An Irving man recently pleaded guilty to charges stemming from fraudulent COVID-19 testing insurance claims, according to the U.S. Attorney for the Northern District of Texas.
The guilty plea was announced in a press release on Thursday.
In December, Terrance Barnard, 40, was indicted for participating in a scheme that resulted in insurers racking up more than $7 million in losses. He pleaded guilty to charges of conspiracy to commit health care fraud, aggravated identity theft, and aiding and abetting aggravated identity theft.
“The COVID-19 pandemic has presented the most challenging circumstances our healthcare providers and insurers have faced in generations. Schemes to financially exploit the system when providers and insurers are facing these monumental challenges must be dismantled, and those responsible must be held to account,” said U.S. Attorney Leigha Simonton, according to a news release announcing the indictments last year.
As previously reported by The Dallas Express, Barnard’s accomplice, Connie Jo Clampitt, pleaded guilty to conspiracy to commit health care fraud in May.
Court documents revealed that Barnard and Clampitt unlawfully accessed patient data, including names, birthdates, and insurance subscriber numbers, from clinics where Barnard worked as a contract lab technician. They reportedly used the stolen patient data to file fraudulent claims under the names of non-operational shell entities. They filed the claims with insurers like Blue Cross Blue Shield, Cigna, United Healthcare, Aetna, Humana, and Molina Health Care.
Together, they submitted approximately $30 million in fraudulent claims and received over $7 million in reimbursements for COVID-19 testing that never happened.

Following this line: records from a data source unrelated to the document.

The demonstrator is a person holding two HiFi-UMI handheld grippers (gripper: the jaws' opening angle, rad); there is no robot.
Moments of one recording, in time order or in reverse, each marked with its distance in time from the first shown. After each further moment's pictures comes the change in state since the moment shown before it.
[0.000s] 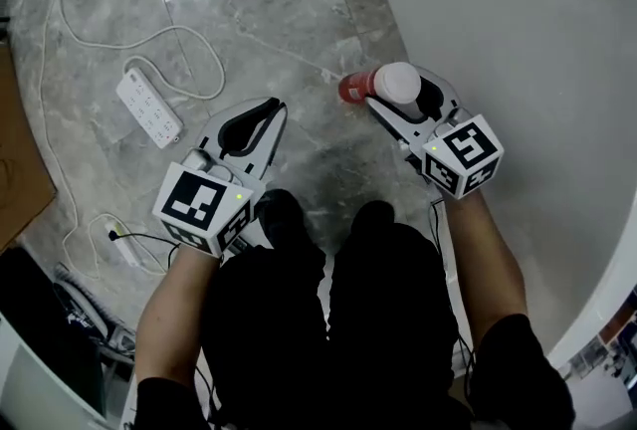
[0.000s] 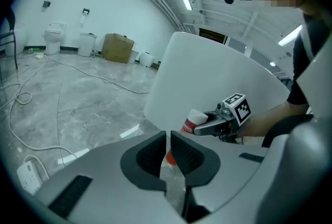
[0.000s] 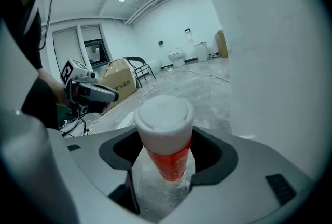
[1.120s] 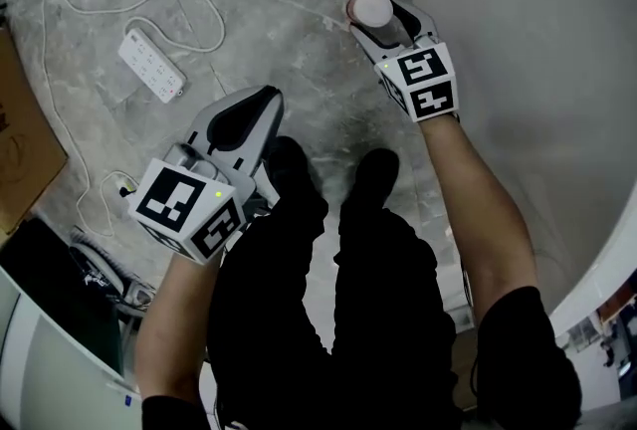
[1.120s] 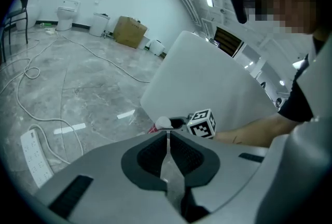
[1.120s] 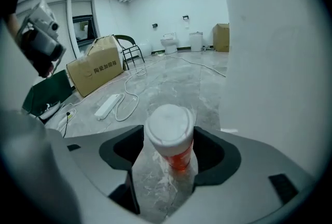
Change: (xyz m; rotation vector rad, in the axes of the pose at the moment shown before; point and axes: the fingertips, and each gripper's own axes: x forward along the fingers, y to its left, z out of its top) left arm -0.039 -0.041 0.015 -0.221 0.120 -0.014; right arm 0.051 -0.030 -0.024 -0.077 0.147 -0.188
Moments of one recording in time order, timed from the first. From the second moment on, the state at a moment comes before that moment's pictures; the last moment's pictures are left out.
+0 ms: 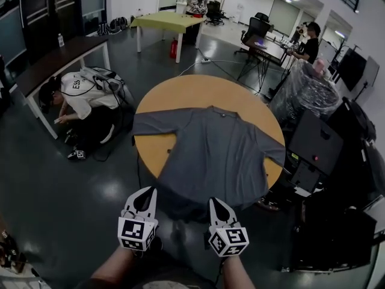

Terrance Barnard now faces a potential federal prison term of up to seven years. His plea agreement mandates a $7.29 million forfeiture money judgment and the relinquishment of various seized assets, including $2.5 million from multiple bank accounts, two residences, six vehicles, and six luxury watches, according to the press release.
In Dallas, there have been a combined 409 reported instances of identity theft, forgery, and impersonation offenses logged by the Dallas Police Department, according to the City of Dallas Open Data crime overview dashboard.
Dallas has struggled with keeping property crime down, especially motor vehicle thefts, which have skyrocketed in recent years, as previously reported by The Dallas Express.
DPD maintains a police force of under 3,200 officers. A City analysis recommends that Dallas needs about three officers for every 1,000 residents, putting an ideal staffing level at around 4,000 officers. The shortage has been felt in Downtown Dallas, which consistently logs higher rates of criminal activity than nearby Fort Worth’s downtown area. A dedicated police unit patrols the latter alongside private security officers.